= Beginning of Section =

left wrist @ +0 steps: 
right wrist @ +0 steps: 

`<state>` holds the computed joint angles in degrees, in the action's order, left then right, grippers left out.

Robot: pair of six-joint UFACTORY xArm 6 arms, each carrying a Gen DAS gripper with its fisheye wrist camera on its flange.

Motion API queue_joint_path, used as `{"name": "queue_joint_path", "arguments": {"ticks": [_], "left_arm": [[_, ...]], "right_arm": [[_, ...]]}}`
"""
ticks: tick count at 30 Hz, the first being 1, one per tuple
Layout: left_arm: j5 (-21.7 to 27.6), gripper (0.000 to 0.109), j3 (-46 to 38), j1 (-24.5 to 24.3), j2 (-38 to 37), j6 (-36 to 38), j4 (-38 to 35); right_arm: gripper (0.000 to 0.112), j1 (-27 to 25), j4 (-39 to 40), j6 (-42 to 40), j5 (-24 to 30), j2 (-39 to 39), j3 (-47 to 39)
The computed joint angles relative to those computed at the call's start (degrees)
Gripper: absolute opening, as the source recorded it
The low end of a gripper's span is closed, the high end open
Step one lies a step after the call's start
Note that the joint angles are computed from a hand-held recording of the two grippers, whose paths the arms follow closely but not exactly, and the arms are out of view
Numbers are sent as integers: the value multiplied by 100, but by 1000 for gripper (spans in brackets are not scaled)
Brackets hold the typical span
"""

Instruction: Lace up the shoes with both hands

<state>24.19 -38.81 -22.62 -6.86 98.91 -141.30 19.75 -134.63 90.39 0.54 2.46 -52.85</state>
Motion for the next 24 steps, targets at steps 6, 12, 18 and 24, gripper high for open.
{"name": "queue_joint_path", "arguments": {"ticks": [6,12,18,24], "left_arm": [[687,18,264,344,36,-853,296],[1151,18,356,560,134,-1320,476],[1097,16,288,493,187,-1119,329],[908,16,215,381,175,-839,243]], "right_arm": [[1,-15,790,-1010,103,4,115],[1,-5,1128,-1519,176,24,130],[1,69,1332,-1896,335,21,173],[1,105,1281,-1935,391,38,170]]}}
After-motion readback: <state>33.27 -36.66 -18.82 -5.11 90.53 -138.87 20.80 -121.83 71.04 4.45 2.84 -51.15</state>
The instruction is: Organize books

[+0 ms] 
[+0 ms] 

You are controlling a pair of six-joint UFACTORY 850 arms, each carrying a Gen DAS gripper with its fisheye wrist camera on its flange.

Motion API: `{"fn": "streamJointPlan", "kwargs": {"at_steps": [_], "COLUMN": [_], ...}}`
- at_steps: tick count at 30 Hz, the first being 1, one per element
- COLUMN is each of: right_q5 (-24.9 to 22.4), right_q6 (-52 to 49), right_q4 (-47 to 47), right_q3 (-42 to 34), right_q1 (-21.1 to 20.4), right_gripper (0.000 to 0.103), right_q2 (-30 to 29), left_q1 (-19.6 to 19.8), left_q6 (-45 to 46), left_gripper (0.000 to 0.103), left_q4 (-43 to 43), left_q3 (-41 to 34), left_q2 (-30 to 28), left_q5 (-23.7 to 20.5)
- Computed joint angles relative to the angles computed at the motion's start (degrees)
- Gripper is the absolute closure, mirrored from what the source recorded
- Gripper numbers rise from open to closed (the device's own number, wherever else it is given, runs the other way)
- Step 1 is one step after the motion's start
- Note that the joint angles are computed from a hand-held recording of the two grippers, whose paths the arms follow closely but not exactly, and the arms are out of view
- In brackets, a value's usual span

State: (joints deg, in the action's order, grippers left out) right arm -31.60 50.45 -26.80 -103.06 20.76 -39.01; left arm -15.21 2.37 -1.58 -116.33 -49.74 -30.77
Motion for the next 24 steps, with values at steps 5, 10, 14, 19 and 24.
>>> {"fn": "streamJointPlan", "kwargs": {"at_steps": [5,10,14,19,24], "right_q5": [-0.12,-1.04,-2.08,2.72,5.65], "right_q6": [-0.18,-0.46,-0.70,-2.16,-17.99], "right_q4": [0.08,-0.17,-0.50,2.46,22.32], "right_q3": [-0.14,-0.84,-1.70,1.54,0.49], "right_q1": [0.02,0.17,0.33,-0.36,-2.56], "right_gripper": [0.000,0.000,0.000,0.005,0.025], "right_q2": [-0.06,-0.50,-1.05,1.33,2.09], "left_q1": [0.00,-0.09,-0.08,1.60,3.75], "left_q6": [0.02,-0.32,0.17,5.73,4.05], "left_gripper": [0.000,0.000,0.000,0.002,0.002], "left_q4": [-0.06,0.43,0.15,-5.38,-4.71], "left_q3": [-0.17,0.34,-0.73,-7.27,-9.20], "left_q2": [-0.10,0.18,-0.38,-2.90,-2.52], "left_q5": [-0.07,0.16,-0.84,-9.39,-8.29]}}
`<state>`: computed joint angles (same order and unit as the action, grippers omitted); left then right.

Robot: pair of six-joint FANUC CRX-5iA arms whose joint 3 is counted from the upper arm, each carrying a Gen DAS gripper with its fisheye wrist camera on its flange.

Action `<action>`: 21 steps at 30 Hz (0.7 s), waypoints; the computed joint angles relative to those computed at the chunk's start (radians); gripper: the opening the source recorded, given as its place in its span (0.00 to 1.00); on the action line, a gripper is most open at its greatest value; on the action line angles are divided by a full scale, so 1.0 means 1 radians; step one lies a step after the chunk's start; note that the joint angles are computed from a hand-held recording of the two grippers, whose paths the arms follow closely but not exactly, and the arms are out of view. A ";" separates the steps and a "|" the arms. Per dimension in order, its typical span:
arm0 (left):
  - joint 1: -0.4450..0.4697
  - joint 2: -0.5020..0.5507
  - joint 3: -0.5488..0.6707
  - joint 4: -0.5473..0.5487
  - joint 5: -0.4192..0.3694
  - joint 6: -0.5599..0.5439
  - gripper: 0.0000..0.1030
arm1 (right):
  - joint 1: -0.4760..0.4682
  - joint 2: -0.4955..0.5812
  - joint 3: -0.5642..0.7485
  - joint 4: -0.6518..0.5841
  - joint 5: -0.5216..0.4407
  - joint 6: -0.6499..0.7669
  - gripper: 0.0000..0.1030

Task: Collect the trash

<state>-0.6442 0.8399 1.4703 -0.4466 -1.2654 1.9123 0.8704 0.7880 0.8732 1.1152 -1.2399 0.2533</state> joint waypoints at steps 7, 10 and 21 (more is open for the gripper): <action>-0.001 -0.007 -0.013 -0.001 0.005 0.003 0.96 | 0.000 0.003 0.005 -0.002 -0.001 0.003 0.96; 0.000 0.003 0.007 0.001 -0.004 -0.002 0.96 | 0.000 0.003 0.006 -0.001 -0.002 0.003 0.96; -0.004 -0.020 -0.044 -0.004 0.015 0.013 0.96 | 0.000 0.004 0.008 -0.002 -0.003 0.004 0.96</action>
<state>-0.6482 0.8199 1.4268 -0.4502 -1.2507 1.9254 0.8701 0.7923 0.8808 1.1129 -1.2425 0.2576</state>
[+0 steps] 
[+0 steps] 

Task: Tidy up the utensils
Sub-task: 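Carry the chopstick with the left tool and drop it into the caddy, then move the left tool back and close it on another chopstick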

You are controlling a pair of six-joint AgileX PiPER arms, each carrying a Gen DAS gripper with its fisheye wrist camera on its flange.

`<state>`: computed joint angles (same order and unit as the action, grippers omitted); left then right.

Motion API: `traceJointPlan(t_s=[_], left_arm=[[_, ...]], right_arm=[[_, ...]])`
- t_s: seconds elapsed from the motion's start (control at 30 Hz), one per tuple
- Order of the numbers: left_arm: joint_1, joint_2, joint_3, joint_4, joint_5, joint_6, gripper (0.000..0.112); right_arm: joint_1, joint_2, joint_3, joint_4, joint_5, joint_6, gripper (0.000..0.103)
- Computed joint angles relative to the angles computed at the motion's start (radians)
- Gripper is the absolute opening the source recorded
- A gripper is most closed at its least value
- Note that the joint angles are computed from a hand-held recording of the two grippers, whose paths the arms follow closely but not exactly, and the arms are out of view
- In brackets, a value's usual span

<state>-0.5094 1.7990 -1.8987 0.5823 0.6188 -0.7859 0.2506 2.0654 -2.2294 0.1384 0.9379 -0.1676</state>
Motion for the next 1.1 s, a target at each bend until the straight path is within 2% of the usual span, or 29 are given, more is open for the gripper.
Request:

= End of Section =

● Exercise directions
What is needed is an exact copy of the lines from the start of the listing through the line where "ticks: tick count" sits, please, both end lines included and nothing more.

● Completed task
left wrist @ +0 steps: 
right wrist @ +0 steps: 

`<state>` holds the computed joint angles in degrees, in the action's order, left then right, grippers left out.

Robot: pair of six-joint UFACTORY xArm 6 arms, each carrying a Gen DAS gripper with its fisheye wrist camera on its flange.

Motion API queue_joint_path, used as `{"name": "queue_joint_path", "arguments": {"ticks": [_], "left_arm": [[_, ...]], "right_arm": [[_, ...]]}}`
"""
ticks: tick count at 30 Hz, the first being 1, one per tuple

What the exercise asked for has been given in full.